Case Presentation:

A 78–year–old man with metastatic follicular thyroid cancer status post thyroidectomy and radioactive iodine ablation in 2008 was admitted to the hospital for atypical chest pain and back pain for 2 weeks. He had a past history of atrial fibrillation on anticoagulation, diastolic congestive heart failure, hypocalcemia on calcitriol, and anxiety. The patient ruled out for acute coronary syndrome by EKG and by cardiac enzymes, and a lexiscan myoview showed no active ischemia. A CT angiogram of the chest was negative for pulmonary embolism, but showed a new lytic lesion of T7 along with 10–mm right upper lobe nodule. An MRI of the thoracic spine confirmed metastatic disease in T7, T9, T10 and in the R 12th rib. The patient had persistent pain and anxiety, and a palliative care consult recommended intravenous pamidronte for alleviating his bone pain and quetiapine to alleviate anxiety. Acutely after his first palliative radiation, he developed pulseless ventricular tachycardia, which after one shock and a round of CPR converted to sinus rhythm with spontaneous circulation. He was intubated during the code and upon transfer to ICU, his laboratory data included Ca 8.3 mg/dL (normal 8.9–10.3 mg/dL), albumin 3.7 (normal 3.3–4.8 g/dL), Mg 1.9 mg/dL (normal 1.8–2.3 mg/dL), K 3.7 meq/L (normal 3.6–5.0 meQ/L) , ionized calcium 1.08 mmol/L (normal 1.09–1.33 mmol/L), and an EKG showing nonspecific T wave changes and a QTc of 570 ms. His EKG on admission had a QTc of 466 ms. In the ICU the patient had a second episode of polymorphic ventricular tachycardia, shocked again to normal sinus rhythm with the presence of spontaneous circulation. Laboratory data following the second code showed Ca 7.2 mg/dL, K 3.8 mg/dL, Mg 2.5 mg/dL, and the ABG: 7.59/ 24/24/153. The EKG at that time showed a QTc 557. The patient was started on amiodarone, calcium and potassium were repleted, and citalopram and quetiapine were discontinued. A cardiology consultation agreed that there were no ischemic changes to explain the arrest and the prolonged QTc was the most likely explanation. With correction of the calcium and potassium the patient had no further episodes of VT. Calcium levels increased from 7.2 to 9.0, QTc improved from 634 msec to 495 msec at discharge. After modifying his treatment, patient had no recurrence of his arrhythmia and was discharged home after a few days in the telemetry unit.

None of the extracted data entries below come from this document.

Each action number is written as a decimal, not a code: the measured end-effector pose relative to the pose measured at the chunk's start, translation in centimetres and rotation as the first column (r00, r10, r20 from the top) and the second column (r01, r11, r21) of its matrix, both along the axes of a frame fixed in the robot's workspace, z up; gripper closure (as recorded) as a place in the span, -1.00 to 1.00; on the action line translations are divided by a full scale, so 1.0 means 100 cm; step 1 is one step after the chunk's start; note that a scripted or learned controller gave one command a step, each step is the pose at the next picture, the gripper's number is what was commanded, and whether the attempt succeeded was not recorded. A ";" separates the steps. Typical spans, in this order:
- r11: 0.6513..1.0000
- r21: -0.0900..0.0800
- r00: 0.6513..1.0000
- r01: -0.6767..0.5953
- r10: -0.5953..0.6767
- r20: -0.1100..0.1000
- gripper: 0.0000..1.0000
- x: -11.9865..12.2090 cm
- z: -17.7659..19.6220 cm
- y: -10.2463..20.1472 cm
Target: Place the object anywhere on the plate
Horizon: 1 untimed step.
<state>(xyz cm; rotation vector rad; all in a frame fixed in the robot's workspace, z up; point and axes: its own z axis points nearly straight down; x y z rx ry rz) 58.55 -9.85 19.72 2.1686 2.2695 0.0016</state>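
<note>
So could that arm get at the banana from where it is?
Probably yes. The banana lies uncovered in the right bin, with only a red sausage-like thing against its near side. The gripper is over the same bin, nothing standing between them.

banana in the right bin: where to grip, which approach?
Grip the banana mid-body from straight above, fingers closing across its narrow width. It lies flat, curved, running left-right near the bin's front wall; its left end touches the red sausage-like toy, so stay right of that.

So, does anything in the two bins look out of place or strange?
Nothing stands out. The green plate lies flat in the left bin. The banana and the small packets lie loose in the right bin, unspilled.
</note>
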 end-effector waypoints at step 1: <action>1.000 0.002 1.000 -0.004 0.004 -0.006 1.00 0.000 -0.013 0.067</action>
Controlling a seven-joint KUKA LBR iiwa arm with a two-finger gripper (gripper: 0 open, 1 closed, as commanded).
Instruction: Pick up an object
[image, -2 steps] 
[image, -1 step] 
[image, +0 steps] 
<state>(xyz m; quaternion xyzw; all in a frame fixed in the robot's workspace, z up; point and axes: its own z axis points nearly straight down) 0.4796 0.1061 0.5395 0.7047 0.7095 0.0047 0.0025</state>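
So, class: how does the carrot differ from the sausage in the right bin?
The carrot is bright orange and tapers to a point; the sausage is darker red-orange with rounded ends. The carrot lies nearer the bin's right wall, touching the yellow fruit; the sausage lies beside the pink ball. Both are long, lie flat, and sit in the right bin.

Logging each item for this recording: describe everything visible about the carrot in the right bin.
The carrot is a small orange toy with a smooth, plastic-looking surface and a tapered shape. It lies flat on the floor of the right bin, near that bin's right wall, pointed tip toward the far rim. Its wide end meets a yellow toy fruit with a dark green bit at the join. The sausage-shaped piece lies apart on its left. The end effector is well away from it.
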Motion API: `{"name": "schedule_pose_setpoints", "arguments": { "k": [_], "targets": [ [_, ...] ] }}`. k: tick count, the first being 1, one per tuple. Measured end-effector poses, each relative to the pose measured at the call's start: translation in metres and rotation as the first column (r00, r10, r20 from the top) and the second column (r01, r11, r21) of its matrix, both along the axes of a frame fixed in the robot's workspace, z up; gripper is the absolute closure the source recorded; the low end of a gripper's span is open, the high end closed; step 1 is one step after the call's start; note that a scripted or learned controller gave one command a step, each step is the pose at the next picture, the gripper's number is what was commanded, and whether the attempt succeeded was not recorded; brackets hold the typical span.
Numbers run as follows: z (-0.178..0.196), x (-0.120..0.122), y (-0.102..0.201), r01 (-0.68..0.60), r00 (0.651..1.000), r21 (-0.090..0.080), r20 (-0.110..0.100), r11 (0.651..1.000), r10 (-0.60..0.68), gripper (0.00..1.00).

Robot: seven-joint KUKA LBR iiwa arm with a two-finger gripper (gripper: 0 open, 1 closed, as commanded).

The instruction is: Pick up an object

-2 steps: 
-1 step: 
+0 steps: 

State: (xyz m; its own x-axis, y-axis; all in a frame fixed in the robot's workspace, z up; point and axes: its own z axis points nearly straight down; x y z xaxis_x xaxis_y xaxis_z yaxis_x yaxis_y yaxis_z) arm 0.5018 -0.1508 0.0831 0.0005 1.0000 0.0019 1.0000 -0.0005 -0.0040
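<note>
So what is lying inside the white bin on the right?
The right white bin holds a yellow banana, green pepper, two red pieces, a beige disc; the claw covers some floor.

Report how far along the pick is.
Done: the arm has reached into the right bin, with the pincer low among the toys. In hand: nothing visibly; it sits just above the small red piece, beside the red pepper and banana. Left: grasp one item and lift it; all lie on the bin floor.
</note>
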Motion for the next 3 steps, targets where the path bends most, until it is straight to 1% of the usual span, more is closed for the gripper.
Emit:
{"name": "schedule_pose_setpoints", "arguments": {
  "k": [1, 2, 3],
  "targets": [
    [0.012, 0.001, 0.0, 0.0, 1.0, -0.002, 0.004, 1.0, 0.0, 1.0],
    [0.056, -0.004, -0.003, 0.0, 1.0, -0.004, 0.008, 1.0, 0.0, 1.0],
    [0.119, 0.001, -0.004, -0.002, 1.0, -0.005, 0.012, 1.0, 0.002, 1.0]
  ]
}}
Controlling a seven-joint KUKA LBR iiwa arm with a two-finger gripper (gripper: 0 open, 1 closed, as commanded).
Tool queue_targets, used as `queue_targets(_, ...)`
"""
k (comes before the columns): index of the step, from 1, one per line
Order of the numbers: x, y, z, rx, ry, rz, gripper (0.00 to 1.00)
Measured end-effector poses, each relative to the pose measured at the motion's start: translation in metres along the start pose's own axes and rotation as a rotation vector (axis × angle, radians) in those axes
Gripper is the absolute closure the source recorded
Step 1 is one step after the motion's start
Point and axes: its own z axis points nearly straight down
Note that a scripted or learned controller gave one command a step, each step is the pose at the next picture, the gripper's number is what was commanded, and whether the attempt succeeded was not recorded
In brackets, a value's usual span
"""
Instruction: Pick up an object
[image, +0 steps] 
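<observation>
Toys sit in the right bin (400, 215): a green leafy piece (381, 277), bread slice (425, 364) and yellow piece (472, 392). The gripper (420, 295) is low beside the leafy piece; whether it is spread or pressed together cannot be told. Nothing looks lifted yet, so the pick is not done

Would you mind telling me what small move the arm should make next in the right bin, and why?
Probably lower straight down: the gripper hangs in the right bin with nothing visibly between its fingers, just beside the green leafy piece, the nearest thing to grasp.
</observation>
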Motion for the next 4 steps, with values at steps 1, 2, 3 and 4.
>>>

This patient had multiple factors that increased his Qt interval, including his baseline hypocalcemia, pamidronate inducing additional hypocalcemia, citalopram, quetiapine, hypokalemia, and respiratory alkalosis from anxiety. Rapid identification of the problem corrected these issues.


Pamidronate and hypocalcemia should prompt close observation of the Qtc interval.